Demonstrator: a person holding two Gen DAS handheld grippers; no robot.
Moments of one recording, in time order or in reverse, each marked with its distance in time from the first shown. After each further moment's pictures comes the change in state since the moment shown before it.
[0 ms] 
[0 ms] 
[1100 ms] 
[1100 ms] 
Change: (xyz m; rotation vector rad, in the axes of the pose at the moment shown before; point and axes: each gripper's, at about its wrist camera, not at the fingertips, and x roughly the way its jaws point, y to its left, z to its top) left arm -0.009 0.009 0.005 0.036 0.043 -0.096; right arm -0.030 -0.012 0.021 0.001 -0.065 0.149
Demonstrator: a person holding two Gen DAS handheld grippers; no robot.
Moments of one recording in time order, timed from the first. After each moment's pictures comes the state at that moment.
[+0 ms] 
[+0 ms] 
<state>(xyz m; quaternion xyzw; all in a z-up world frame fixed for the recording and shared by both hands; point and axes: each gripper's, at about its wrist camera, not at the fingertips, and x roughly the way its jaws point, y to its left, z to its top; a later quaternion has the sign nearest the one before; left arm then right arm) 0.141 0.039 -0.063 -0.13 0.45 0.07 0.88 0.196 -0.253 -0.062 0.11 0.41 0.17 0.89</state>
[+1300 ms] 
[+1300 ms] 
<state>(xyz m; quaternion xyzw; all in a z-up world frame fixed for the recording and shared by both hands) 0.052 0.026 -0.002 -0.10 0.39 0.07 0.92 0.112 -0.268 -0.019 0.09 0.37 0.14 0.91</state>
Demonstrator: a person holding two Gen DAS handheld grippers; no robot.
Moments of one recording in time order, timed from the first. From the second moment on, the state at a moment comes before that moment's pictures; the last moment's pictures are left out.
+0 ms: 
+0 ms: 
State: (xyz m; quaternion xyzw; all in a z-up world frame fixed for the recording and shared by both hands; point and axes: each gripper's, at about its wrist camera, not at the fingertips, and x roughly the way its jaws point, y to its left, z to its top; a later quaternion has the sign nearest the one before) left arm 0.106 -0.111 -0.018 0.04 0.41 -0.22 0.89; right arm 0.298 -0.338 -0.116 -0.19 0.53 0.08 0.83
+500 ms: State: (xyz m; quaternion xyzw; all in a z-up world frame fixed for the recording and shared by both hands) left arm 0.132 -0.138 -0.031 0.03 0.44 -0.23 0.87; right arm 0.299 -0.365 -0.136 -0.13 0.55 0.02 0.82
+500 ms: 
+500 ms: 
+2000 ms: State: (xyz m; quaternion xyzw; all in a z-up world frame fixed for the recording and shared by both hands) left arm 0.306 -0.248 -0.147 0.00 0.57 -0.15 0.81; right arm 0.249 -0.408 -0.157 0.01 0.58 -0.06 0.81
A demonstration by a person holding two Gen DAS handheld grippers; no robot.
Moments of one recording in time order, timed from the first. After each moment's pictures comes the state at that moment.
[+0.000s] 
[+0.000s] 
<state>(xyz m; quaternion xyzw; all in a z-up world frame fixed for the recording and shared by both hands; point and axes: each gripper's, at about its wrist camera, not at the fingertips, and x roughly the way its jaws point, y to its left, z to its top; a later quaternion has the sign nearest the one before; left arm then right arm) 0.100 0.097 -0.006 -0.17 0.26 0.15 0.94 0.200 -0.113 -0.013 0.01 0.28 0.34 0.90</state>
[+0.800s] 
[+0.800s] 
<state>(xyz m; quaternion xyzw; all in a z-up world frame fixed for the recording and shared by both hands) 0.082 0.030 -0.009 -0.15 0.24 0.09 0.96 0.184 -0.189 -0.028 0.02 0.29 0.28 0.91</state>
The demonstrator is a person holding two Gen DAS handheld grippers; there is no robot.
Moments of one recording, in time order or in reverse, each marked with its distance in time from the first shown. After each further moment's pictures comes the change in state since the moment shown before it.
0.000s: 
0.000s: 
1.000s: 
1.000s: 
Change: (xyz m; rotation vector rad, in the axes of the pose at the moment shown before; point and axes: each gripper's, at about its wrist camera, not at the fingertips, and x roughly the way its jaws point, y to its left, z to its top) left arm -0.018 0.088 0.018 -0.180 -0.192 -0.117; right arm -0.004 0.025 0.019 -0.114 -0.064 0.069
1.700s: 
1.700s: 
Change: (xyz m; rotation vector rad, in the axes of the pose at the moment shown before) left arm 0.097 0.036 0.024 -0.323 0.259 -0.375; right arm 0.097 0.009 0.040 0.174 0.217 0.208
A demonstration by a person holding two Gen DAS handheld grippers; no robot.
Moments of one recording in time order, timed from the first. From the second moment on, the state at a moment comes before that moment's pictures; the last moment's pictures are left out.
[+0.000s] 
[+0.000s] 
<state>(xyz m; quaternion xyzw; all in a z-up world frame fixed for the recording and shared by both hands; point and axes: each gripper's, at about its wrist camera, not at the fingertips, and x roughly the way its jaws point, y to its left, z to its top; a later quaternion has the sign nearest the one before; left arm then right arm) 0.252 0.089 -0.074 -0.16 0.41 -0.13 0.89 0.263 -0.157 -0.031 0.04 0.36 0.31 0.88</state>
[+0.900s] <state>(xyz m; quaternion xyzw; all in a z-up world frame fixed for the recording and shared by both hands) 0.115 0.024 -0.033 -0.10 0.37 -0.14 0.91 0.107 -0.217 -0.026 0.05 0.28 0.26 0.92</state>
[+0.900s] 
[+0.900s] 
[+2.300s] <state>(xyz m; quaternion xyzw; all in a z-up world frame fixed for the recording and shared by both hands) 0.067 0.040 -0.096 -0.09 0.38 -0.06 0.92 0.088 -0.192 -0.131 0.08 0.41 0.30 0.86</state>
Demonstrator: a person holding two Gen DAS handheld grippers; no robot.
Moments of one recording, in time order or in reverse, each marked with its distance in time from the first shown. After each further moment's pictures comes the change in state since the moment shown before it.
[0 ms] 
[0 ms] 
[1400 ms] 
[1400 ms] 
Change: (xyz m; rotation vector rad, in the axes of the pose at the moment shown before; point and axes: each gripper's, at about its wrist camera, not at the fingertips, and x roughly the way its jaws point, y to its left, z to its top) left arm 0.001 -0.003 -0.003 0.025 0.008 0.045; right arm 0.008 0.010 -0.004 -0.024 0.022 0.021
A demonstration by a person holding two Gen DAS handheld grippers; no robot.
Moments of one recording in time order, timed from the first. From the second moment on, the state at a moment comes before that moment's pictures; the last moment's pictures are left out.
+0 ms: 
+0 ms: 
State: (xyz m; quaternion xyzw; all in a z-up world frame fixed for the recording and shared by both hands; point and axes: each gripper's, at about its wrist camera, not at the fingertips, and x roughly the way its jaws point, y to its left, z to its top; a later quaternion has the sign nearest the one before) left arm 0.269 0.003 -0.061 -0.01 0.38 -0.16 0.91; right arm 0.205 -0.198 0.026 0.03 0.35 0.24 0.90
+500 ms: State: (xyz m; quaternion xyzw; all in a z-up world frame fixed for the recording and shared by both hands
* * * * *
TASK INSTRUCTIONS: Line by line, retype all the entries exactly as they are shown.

SOLVED PROBLEM:
Demonstrator: a person holding two Gen DAS handheld grippers; no robot.
Moments of one recording, in time order or in reverse, each marked with its distance in time from the first shown. After each further moment's pictures comes the change in state since the moment shown before it.
[0 ms] 
[0 ms] 
[1100 ms] 
[1100 ms] 
Change: (xyz m; rotation vector rad, in the axes of the pose at the moment shown before; point and axes: each gripper's, at about its wrist camera, not at the fingertips, and x roughly the way its jaws point, y to its left, z to its top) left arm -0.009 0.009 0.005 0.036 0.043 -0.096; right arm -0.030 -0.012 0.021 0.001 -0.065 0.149
Demonstrator: a person holding two Gen DAS handheld grippers; no robot.
Moments of one recording in time order, timed from the first. After each moment's pictures comes the state at that moment.
[+0 ms] 
[+0 ms] 
<state>(xyz m; quaternion xyzw; all in a z-up world frame fixed for the recording and shared by both hands; point and axes: each gripper's, at about its wrist camera, not at the fingertips, and x roughly the way its jaws point, y to its left, z to its top; a later quaternion has the sign nearest the one before; left arm then right arm) 0.141 0.039 -0.063 -0.13 0.45 0.07 0.88 0.196 -0.253 -0.062 0.11 0.41 0.17 0.89</state>
[+1300 ms] 
[+1300 ms] 
<state>(xyz m; quaternion xyzw; all in a z-up world frame fixed for the recording and shared by both hands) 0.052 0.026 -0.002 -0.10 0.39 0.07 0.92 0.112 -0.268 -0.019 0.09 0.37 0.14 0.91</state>
Demonstrator: a person holding two Gen DAS handheld grippers; no robot.
Moments of one recording in time order, timed from the first. From the second moment on, the state at a moment comes before that moment's pictures; the last moment's pictures are left out.
+0 ms: 
+0 ms: 
State: (xyz m; quaternion xyzw; all in a z-up world frame fixed for the recording and shared by both hands; point and axes: each gripper's, at about its wrist camera, not at the fingertips, and x roughly the way its jaws point, y to its left, z to its top; a later quaternion has the sign nearest the one before) left arm 0.106 -0.111 -0.018 0.04 0.41 -0.22 0.89; right arm 0.298 -0.338 -0.116 -0.19 0.53 0.08 0.83
+500 ms: State: (xyz m; quaternion xyzw; all in a z-up world frame fixed for the recording and shared by both hands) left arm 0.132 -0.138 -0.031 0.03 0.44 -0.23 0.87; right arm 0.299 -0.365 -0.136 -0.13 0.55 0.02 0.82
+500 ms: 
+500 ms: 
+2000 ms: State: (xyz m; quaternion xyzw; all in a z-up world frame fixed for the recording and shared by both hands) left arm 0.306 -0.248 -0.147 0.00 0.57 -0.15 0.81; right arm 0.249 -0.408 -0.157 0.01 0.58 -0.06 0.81
A demonstration by a person holding two Gen DAS handheld grippers; no robot.
Moments of one recording in time order, timed from the first. After each moment's pictures comes the state at that moment.
[+0.000s] 
[+0.000s] 
<state>(xyz m; quaternion xyzw; all in a z-up world frame fixed for the recording and shared by both hands; point and axes: each gripper's, at about its wrist camera, not at the fingertips, and x roughly the way its jaws point, y to its left, z to its top; a later quaternion has the sign nearest the one before; left arm then right arm) 0.100 0.097 -0.006 -0.17 0.26 0.15 0.94 0.200 -0.113 -0.013 0.01 0.28 0.34 0.90</state>
[+0.800s] 
[+0.800s] 
<state>(xyz m; quaternion xyzw; all in a z-up world frame fixed for the recording and shared by both hands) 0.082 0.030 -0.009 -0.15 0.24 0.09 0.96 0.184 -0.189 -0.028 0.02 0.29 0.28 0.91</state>
The demonstrator is a person holding two Gen DAS handheld grippers; there is no robot.
Moments of one recording, in time order or in reverse, each marked with its distance in time from the first shown. After each further moment's pictures comes the change in state since the moment shown before it.
0.000s: 
0.000s: 
1.000s: 
1.000s: 
Change: (xyz m; rotation vector rad, in the axes of the pose at the moment shown before; point and axes: each gripper's, at about its wrist camera, not at the fingertips, and x roughly the way its jaws point, y to its left, z to its top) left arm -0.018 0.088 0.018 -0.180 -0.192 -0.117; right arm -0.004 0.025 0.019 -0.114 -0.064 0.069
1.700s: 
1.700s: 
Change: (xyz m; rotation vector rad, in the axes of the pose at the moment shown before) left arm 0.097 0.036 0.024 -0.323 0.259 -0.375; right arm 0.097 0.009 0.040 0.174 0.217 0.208
A demonstration by a person holding two Gen DAS handheld grippers; no robot.
Moments of one recording in time order, timed from the first. From the second moment on, the state at a moment comes before that moment's pictures; the last moment's pictures are left out.
[+0.000s] 
[+0.000s] 
<state>(xyz m; quaternion xyzw; all in a z-up world frame fixed for the recording and shared by both hands; point and axes: each gripper's, at about its wrist camera, not at the fingertips, and x roughly the way its jaws point, y to its left, z to its top; a later quaternion has the sign nearest the one before; left arm then right arm) 0.252 0.089 -0.074 -0.16 0.41 -0.13 0.89 0.263 -0.157 -0.031 0.04 0.36 0.31 0.88</state>
[+0.900s] <state>(xyz m; quaternion xyzw; all in a z-up world frame fixed for the recording and shared by both hands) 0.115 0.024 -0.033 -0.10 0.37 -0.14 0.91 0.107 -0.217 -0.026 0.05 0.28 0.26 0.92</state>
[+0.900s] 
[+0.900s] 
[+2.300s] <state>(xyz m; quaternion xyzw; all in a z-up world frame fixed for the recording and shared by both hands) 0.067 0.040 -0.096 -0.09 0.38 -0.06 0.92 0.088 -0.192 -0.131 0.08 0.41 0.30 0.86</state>
Demonstrator: a person holding two Gen DAS handheld grippers; no robot.
Moments of one recording, in time order or in reverse, each marked with its distance in time from the first shown. After each further moment's pictures comes the change in state since the moment shown before it.
[0 ms] 
[0 ms] 
[1400 ms] 
[1400 ms] 
Change: (xyz m; rotation vector rad, in the axes of the pose at the moment shown before; point and axes: each gripper's, at about its wrist camera, not at the fingertips, and x roughly the way its jaws point, y to its left, z to its top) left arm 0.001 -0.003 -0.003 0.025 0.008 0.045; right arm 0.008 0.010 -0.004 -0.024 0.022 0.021
A demonstration by a person holding two Gen DAS handheld grippers; no robot.
Moments of one recording in time order, timed from the first. From the second moment on, the state at a moment comes before that moment's pictures; the last moment's pictures are left out.
+0 ms: 
+0 ms: 
State: (xyz m; quaternion xyzw; all in a z-up world frame fixed for the recording and shared by both hands; point and axes: each gripper's, at about its wrist camera, not at the fingertips, and x roughly the way its jaws point, y to its left, z to its top; a later quaternion has the sign nearest the one before) left arm 0.269 0.003 -0.061 -0.01 0.38 -0.16 0.91; right arm 0.205 -0.198 0.026 0.03 0.35 0.24 0.90
+500 ms: State: (xyz m; quaternion xyzw; all in a z-up world frame fixed for the recording and shared by both hands

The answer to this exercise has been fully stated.